» **Goal of the exercise**: Every line from the opening of the records to the line with "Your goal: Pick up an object" should be restated exactly, with both ends included and the pictures left out.

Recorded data

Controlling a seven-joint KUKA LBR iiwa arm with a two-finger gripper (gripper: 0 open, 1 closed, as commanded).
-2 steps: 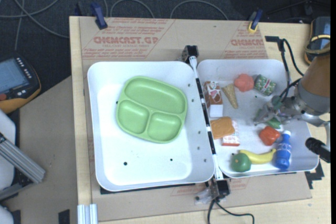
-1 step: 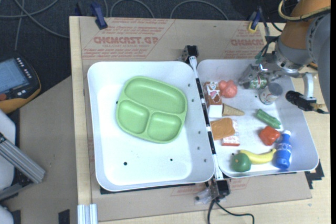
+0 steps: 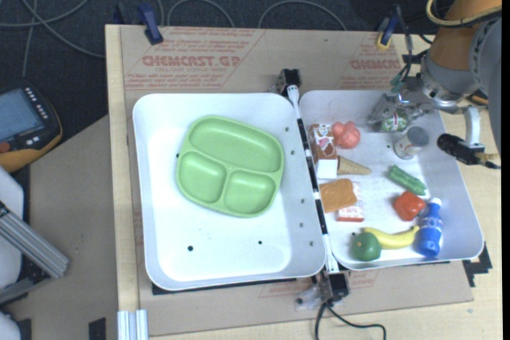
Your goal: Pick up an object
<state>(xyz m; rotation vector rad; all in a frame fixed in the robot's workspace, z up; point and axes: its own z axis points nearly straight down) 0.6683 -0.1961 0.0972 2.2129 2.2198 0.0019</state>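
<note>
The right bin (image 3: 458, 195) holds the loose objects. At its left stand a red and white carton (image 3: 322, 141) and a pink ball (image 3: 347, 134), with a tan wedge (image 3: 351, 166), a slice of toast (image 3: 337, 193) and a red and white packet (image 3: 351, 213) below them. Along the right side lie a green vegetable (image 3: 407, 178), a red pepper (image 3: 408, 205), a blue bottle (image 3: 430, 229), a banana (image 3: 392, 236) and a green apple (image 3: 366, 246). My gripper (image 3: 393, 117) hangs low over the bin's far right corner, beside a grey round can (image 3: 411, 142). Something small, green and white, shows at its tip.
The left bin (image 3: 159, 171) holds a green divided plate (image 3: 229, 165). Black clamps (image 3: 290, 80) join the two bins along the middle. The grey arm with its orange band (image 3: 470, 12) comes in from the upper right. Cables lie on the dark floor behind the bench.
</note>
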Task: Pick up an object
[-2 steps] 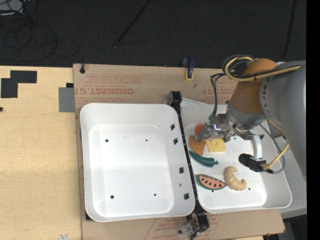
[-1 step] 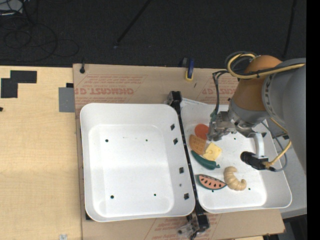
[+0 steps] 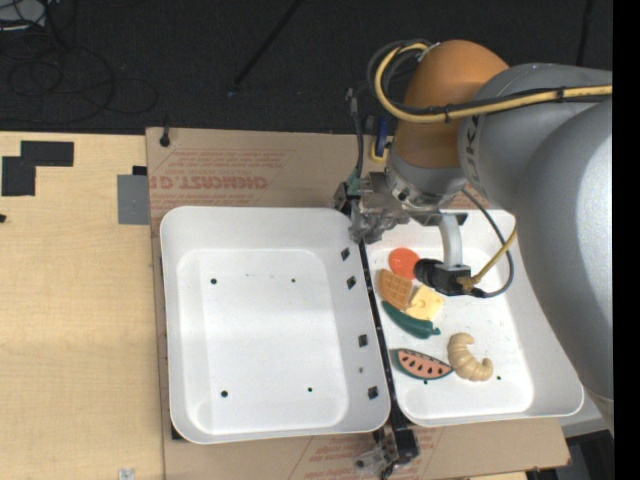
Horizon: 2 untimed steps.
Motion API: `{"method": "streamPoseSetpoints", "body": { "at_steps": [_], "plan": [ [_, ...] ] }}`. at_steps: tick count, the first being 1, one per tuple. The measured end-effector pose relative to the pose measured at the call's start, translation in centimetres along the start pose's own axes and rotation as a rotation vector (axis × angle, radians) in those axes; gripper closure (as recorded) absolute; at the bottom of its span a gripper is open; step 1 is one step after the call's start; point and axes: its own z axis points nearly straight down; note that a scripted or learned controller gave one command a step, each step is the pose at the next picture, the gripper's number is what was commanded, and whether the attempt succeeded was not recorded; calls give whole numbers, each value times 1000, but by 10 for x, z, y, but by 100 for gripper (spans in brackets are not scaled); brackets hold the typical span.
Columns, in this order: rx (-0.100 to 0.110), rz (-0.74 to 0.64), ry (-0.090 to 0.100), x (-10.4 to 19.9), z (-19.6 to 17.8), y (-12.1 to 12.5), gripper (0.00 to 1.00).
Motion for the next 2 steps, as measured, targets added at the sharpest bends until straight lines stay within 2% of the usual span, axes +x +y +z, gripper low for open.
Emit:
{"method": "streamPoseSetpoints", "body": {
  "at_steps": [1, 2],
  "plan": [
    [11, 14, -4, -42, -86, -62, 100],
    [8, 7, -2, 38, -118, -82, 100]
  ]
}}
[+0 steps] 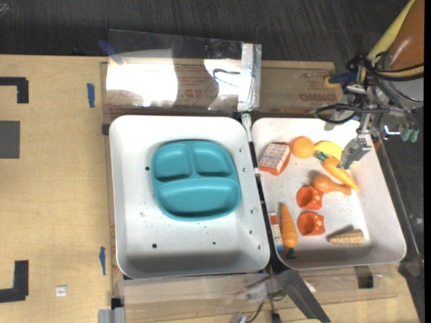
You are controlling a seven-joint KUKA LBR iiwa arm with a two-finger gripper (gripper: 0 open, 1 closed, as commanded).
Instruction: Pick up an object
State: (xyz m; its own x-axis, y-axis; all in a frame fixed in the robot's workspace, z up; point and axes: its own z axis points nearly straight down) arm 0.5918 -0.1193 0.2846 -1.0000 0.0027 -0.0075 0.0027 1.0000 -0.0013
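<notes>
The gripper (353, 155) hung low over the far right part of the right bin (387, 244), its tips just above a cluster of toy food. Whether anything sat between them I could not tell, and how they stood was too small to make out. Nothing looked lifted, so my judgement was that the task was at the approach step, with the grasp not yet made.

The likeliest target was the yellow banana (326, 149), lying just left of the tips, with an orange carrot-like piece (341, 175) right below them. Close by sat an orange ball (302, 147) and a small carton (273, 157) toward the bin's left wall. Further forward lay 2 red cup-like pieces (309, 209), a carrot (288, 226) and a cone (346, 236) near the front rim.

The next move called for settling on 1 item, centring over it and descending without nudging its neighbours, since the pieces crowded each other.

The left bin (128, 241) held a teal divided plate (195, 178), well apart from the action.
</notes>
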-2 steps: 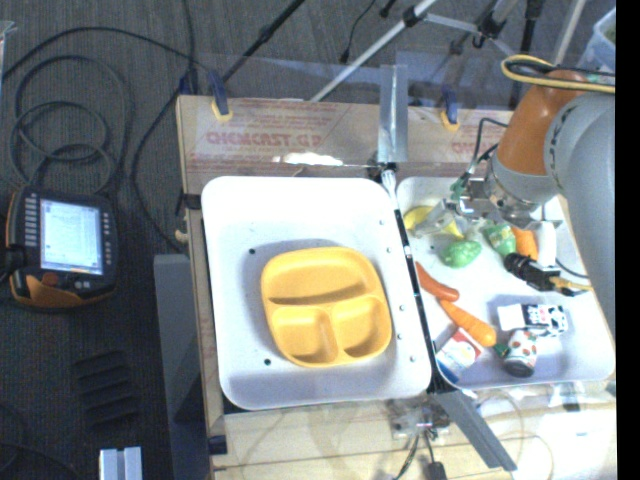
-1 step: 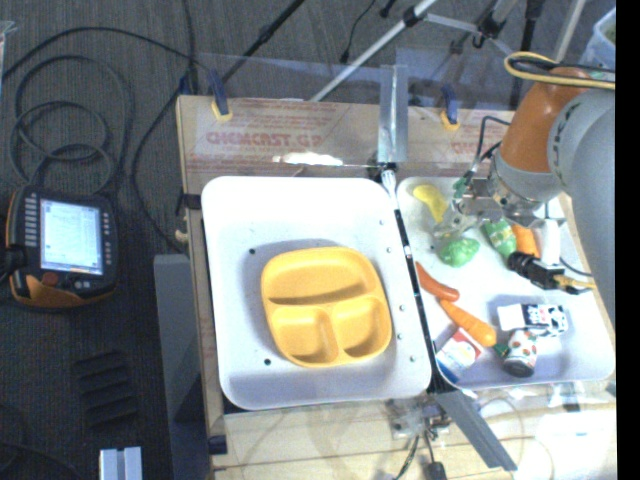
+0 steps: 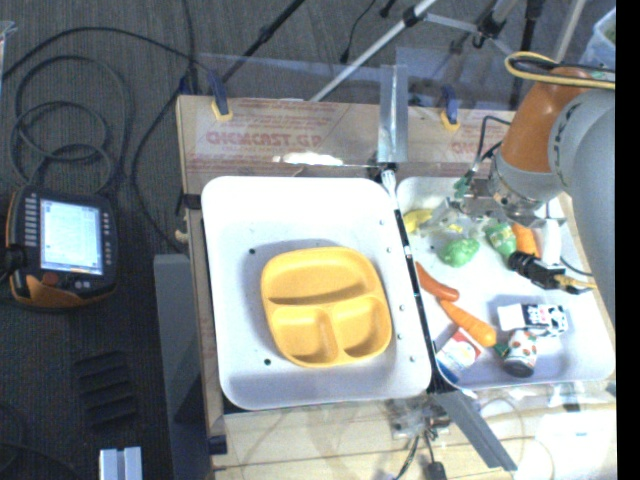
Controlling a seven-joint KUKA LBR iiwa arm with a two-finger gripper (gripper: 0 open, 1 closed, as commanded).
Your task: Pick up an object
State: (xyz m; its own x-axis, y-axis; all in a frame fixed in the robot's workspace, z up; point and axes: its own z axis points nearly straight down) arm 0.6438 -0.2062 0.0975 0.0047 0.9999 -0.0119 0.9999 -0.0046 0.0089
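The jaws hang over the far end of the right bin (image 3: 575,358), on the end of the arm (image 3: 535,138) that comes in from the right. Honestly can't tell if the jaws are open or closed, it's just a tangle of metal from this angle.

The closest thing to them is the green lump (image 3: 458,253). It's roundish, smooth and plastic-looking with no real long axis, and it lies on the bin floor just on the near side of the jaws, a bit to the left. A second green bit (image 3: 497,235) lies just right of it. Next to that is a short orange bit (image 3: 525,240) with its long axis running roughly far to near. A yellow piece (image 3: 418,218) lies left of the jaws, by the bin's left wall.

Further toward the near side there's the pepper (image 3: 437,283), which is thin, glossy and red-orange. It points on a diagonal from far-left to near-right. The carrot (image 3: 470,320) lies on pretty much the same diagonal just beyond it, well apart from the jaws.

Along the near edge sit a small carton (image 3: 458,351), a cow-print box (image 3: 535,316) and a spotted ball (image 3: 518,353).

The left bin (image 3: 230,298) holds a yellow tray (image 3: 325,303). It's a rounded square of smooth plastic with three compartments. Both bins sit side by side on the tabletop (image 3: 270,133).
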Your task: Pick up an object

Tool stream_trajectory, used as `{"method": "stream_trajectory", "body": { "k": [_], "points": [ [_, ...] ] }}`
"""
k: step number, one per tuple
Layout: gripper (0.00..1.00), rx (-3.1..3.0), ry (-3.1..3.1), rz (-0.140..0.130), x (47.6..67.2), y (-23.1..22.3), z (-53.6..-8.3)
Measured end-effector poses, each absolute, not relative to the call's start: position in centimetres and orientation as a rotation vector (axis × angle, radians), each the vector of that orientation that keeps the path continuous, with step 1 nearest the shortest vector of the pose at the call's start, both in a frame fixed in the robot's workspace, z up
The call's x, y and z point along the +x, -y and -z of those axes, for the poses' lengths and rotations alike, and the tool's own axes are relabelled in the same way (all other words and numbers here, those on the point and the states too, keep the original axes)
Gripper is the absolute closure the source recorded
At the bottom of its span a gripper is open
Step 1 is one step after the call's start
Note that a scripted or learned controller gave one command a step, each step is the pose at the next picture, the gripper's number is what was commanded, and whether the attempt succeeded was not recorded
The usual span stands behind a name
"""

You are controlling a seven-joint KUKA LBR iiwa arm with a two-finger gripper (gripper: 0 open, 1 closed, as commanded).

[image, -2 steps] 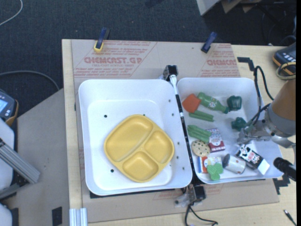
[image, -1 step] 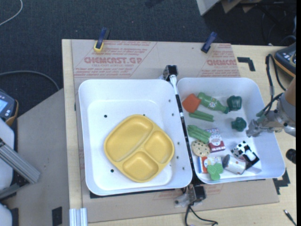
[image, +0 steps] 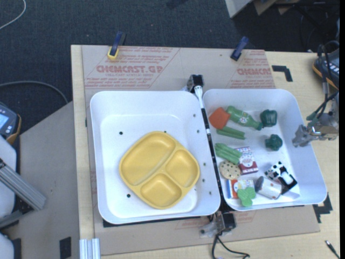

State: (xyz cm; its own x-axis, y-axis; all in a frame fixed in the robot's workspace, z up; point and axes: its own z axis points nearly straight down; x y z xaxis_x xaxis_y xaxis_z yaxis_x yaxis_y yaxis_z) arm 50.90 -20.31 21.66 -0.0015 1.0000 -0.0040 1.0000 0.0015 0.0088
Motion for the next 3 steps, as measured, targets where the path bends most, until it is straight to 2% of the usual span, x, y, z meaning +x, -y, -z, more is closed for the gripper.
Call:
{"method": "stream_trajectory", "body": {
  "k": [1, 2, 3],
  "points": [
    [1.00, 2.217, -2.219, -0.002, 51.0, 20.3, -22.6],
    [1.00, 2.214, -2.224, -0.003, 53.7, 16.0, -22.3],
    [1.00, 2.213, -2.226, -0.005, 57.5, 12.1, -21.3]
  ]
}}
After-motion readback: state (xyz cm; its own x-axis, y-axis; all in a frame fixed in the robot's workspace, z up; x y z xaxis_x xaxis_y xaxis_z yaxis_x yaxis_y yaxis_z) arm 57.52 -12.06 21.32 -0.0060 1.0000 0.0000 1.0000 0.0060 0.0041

» **Completed task**:
Controlling a seven-joint KUKA LBR iiwa arm with a two-finger gripper (gripper: 0 open, 1 closed, as commanded).
-2 steps: 
-1 step: 
+0 steps: 
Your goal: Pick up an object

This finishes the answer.